» **About this task**: Exclude all pictures, then restate the entries below word for word.

*** The records Section Begins ***

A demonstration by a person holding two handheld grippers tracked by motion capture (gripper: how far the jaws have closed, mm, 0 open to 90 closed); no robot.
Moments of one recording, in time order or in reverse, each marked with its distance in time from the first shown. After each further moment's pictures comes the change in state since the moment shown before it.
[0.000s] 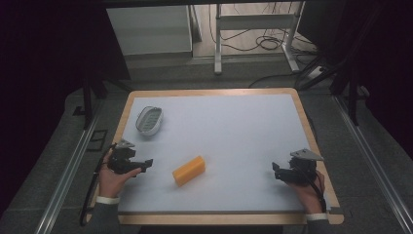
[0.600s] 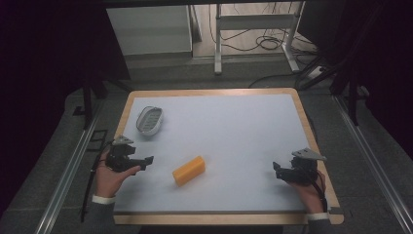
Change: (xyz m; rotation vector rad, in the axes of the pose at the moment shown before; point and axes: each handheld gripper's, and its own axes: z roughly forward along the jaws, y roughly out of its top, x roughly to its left) left arm -0.018 0.022 -0.030 -0.016 -0.036 0.022; right arm -0.004 0.000 -0.002 -0.010 0.017 0.010
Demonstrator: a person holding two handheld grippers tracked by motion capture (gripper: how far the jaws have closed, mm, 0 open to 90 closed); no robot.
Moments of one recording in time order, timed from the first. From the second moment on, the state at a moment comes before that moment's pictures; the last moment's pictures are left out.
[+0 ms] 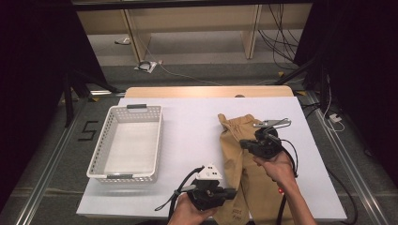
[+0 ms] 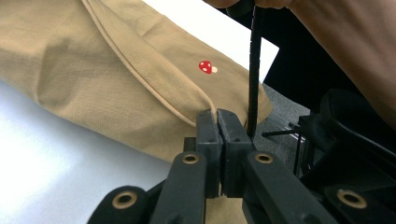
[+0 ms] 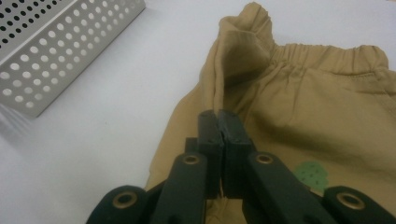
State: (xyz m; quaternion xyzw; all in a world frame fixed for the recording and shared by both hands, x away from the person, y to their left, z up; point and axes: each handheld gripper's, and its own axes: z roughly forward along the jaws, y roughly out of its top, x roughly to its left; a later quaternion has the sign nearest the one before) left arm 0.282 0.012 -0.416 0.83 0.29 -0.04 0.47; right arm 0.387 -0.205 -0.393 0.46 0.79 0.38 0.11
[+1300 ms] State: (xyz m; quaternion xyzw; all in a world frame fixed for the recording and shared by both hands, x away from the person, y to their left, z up) left arm 0.290 -0.043 -0.420 0.83 0.28 -0.06 0.48; right arm 0.387 -0.255 -0.396 0.50 0.77 0.37 0.13
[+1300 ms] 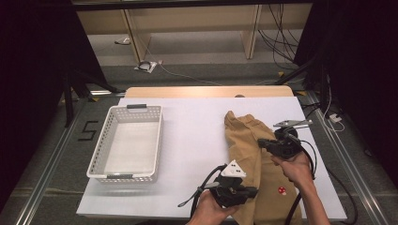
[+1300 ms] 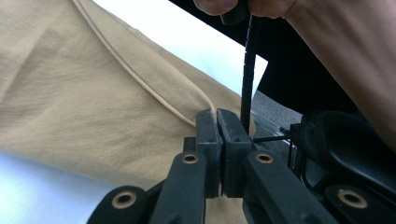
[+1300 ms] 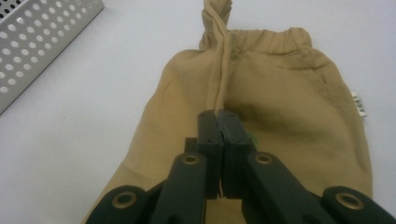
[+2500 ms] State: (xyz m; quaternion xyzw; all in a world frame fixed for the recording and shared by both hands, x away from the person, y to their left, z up) left arm 0.297 -0.084 -0.446 0.83 0.28 -0.11 0.47; right arm 0.393 -0.298 -0.415 0.54 0.76 0.33 0.14
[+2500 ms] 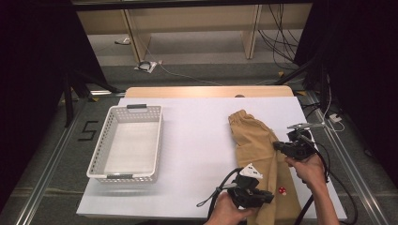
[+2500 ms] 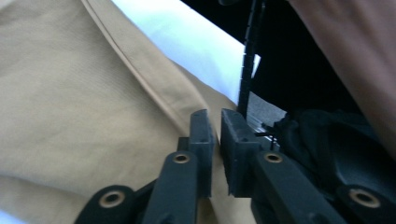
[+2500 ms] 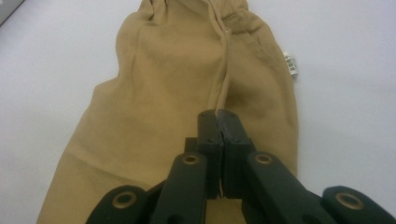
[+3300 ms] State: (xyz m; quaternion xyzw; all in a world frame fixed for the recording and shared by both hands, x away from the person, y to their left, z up) left arm 0.345 -0.016 -0.451 0.82 0.37 -0.03 0.44; right arm 0.396 -0.316 -0.424 0.56 0.75 0.32 0.14
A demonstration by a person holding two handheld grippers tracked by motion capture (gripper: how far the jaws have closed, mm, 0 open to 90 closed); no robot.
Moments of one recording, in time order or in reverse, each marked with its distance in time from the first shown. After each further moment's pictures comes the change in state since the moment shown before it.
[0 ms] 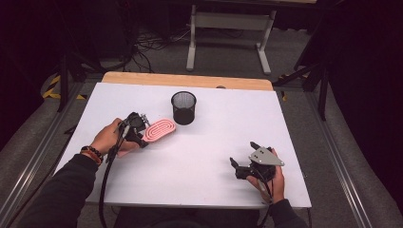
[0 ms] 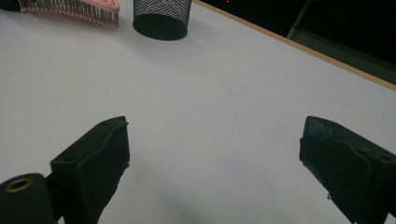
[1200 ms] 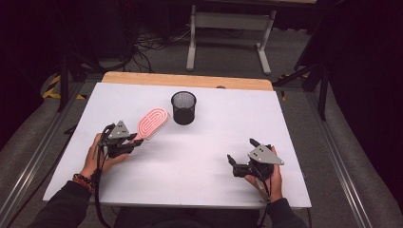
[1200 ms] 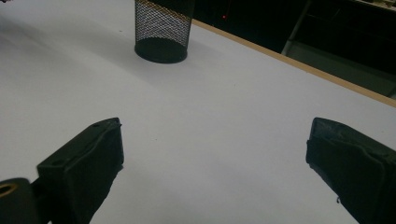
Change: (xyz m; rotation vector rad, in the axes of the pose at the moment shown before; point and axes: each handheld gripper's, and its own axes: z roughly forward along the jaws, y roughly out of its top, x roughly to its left) left arm -0.041 -0.073 -0.014 -0.619 0.203 -0.063; right arm 0.005 0.012 0.002 -0.052 -0.015 0.018
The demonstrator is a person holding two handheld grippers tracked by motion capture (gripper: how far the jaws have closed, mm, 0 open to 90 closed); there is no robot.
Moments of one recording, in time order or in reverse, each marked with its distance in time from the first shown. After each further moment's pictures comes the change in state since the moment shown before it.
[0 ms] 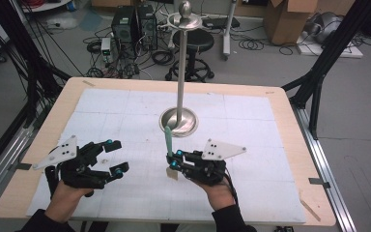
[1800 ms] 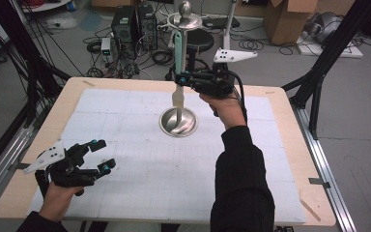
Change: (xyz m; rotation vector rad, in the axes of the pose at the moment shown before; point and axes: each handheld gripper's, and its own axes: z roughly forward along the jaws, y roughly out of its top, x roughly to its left) left arm 0.025 -0.022 -0.025 -0.027 0.105 0.002; right arm -0.130 0.142 0.016 -0.034 0.061 0.005
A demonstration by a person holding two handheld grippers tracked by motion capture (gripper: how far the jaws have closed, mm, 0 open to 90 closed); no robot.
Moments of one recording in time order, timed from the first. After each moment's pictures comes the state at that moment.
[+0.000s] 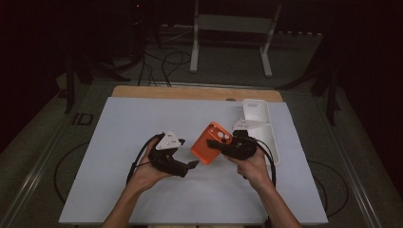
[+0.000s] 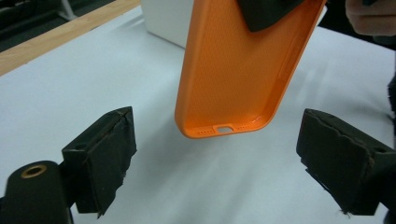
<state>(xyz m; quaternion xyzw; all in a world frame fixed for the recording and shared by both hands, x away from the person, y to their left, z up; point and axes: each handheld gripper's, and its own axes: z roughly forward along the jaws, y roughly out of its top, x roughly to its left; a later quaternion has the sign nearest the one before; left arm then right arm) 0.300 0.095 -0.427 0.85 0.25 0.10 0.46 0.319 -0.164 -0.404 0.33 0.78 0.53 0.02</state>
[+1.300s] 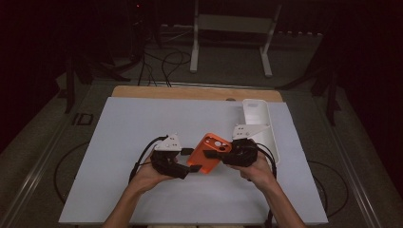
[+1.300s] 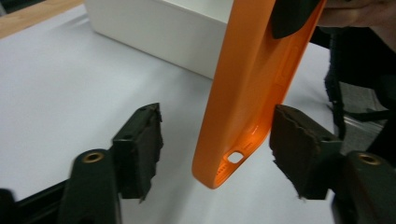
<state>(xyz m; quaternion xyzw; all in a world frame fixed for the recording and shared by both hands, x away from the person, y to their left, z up) 0.300 0.091 -0.436 0.85 0.20 0.02 0.49 0.306 -0.164 -0.398 0.21 0.81 0.54 -0.02</state>
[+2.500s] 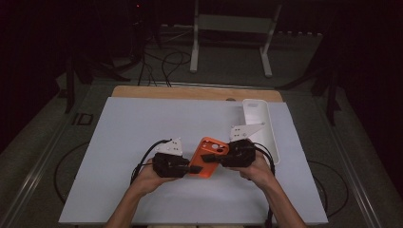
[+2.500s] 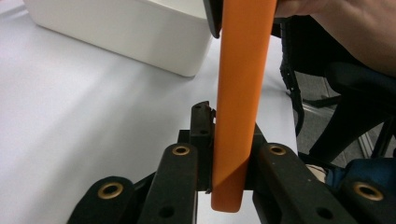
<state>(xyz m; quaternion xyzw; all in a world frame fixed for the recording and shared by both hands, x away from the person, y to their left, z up) 0.298 0.090 -0.444 0.85 0.15 -0.04 0.50 0.310 -0.161 -0.402 0.17 0.83 0.53 -0.04</state>
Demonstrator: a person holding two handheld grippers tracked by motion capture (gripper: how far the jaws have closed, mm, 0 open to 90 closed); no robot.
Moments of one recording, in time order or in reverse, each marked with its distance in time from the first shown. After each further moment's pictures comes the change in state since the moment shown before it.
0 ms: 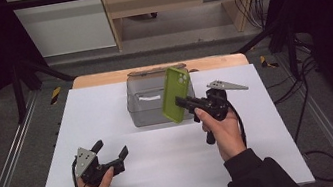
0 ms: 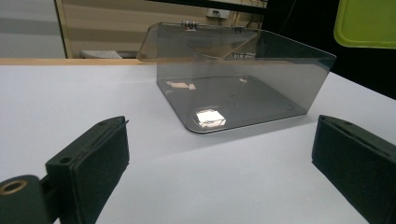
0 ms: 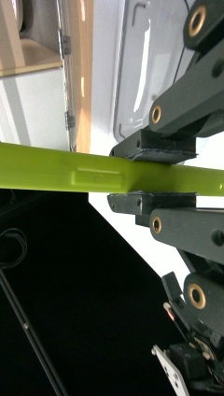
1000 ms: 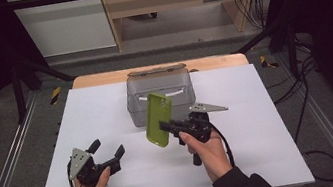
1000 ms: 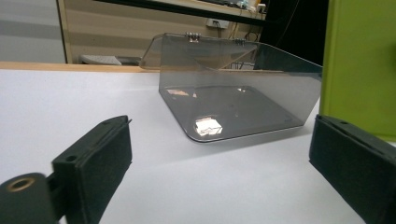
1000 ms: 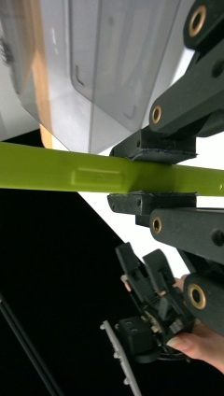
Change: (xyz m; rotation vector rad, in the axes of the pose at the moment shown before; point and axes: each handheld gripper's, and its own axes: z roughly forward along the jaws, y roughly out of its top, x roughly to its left) left arm 0.005 0.003 -0.005 -0.030 -0.005 -0.036; right arm 0.027 -0.054 0.023 0.075 0.109 0.029
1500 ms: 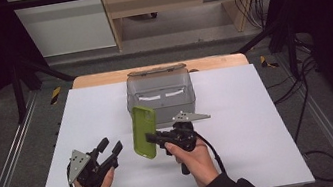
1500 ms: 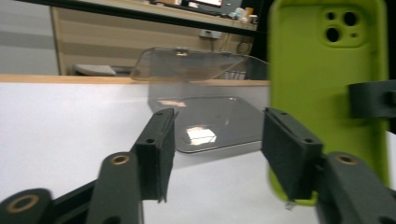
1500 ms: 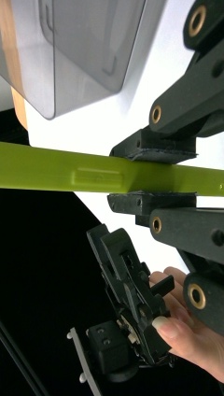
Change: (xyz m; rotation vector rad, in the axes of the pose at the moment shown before) left arm -0.008 0.007 -0.007 -0.045 -0.004 -0.011; right arm 0.018 -0.024 0.031 0.074 0.056 -0.010
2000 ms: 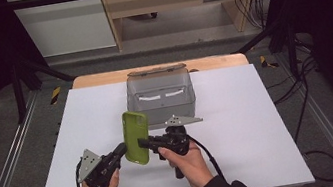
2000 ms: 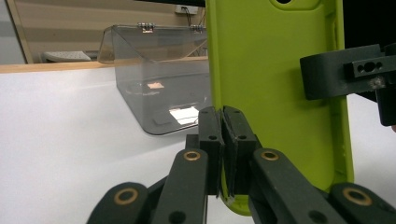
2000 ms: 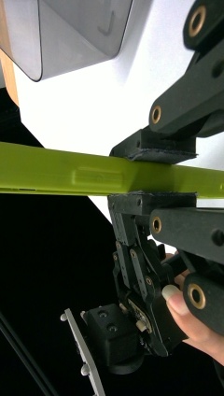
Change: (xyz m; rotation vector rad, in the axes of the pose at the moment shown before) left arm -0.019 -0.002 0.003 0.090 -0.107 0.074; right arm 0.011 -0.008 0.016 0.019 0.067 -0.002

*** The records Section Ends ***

» **Solved problem**:
A demonstration by a person holding two handheld grippers tracked by motion capture (gripper: how far the jaws have closed, mm, 0 open to 90 closed); no robot.
Moments of one recording, in time order or in reverse, each marked with its distance in time from the first shown. After each further moment's pictures comes the change in state since the moment shown before it.
[0.000s] 
[0.600s] 
Change: (xyz m; rotation vector rad, in the axes of the pose at the moment shown before; point and axes: each handheld gripper's, and its own axes: z roughly forward along the jaws, y roughly out of its top, x roughly to its left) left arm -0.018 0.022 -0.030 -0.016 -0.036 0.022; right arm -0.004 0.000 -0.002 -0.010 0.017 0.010
Demonstrator: a person holding two handheld grippers tracked by motion capture (gripper: how far the jaws have closed, mm, 0 open to 90 closed); no robot.
Moments of one recording in time order, timed from the first. From the second moment on, the state at a moment comes before that moment's pictures; the last moment's pictures are left out.
[+0 ms] 
[+0 ms] 
[+0 ms] 
State: (xyz m; quaternion xyzw; all in a world frame fixed for the recording and shared by both hands, x away from the person, y to their left, z up; point and axes: each handheld gripper's, and its own axes: z roughly forward along the jaws, y roughly out of its top, x roughly to its left; a later quaternion has the sign nearest the one before) left arm 0.282 0.012 -0.416 0.83 0.29 -0.04 0.47; right arm 0.387 -0.205 -0.393 0.46 0.79 0.38 0.11
[+1300 ms] State: (xyz m; quaternion xyzw; all in a world frame fixed for the recording and shared by both hands, x away from the person, y to their left, z up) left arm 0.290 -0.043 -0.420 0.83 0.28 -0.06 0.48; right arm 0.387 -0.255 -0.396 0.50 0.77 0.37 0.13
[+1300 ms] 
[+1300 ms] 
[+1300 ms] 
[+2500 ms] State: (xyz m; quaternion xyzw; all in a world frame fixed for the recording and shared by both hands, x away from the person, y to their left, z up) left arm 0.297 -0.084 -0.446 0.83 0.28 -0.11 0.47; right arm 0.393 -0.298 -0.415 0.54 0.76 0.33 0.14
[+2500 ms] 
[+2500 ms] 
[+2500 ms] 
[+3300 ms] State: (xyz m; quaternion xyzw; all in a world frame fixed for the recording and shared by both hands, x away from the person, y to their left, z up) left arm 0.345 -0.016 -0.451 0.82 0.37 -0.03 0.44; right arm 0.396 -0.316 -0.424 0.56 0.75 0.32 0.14
A demonstration by a person holding two handheld grippers tracked by motion capture (gripper: how far the jaws have closed, mm, 0 open to 90 closed); no robot.
Moments of one recording, in time order or in reverse, each marked with its distance in time from the first shown. After each further moment's pictures comes the change in state since the moment shown before it.
[0 ms] 
[0 ms] 
[1200 ms] 
[1200 ms] 
Change: (xyz m; rotation vector rad, in the axes of the pose at the moment shown before; point and axes: each handheld gripper's, and its own axes: z roughly forward along the jaws, y roughly out of its top, x roughly to its left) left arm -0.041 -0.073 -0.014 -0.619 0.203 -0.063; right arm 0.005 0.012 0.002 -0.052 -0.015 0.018
The demonstrator is a person holding two handheld grippers tracked by motion capture (gripper: how far the jaws have closed, mm, 0 open to 90 closed); there is no robot.
Moments of one recording, in time order or in reverse, each marked with its distance in time from the first shown. After each further moment's pictures comes the change in state since the moment shown before it.
[0 ms] 
[1800 ms] 
Change: (xyz m; rotation vector rad, in the axes of the pose at the moment shown before; point and axes: each handheld gripper's, and its own axes: z roughly forward along the jaws, y roughly out of its top, x roughly to its left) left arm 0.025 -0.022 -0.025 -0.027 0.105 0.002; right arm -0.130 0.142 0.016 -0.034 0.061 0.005
A demonstration by a person holding two handheld grippers tracked by motion capture (gripper: how far the jaws have closed, mm, 0 open to 90 closed); no robot.
Moments of one recording in time order, timed from the first. After each moment's pictures comes the state at that moment.
[+0.000s] 
[+0.000s] 
<state>(xyz m; quaternion xyzw; all in a world frame fixed for the recording and shared by both hands, x away from the person, y to their left, z up; point and axes: each handheld gripper's, and its own axes: z roughly forward along the jaws, y roughly out of its top, x roughly to its left; a later quaternion has the sign nearest the one before; left arm then right arm) 0.300 0.095 -0.427 0.85 0.25 0.10 0.46 0.319 -0.164 -0.404 0.33 0.78 0.53 0.02</state>
[+1.300s] 
[+1.300s] 
<state>(xyz m; quaternion xyzw; all in a world frame fixed for the recording and shared by both hands, x away from the person, y to their left, z up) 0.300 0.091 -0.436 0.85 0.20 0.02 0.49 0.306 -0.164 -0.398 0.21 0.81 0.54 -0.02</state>
[+2.500s] 
[+2.500s] 
<state>(xyz m; quaternion xyzw; all in a world frame fixed for the recording and shared by both hands, x away from the person, y to their left, z up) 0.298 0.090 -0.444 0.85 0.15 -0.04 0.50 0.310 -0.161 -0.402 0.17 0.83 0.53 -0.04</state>
Demonstrator: a person holding two handheld grippers tracked by motion capture (gripper: how far the jaws have closed, mm, 0 open to 90 closed); no robot.
Moments of one recording, in time order or in reverse, each marked with its distance in time from the first shown. After each further moment's pictures comes the change in state since the moment shown before it.
0 ms: 
0 ms: 
0 ms: 
1000 ms: 
1000 ms: 
1000 ms: 
Change: (xyz m; rotation vector rad, in the axes of the pose at the moment shown before; point and axes: each handheld gripper's, and its own axes: z roughly forward along the jaws, y roughly out of its top, x roughly to its left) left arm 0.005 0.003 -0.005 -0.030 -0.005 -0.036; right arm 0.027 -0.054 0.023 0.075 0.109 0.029
1500 ms: 
1500 ms: 
1500 ms: 
Change: (xyz m; rotation vector rad, in the axes of the pose at the moment shown before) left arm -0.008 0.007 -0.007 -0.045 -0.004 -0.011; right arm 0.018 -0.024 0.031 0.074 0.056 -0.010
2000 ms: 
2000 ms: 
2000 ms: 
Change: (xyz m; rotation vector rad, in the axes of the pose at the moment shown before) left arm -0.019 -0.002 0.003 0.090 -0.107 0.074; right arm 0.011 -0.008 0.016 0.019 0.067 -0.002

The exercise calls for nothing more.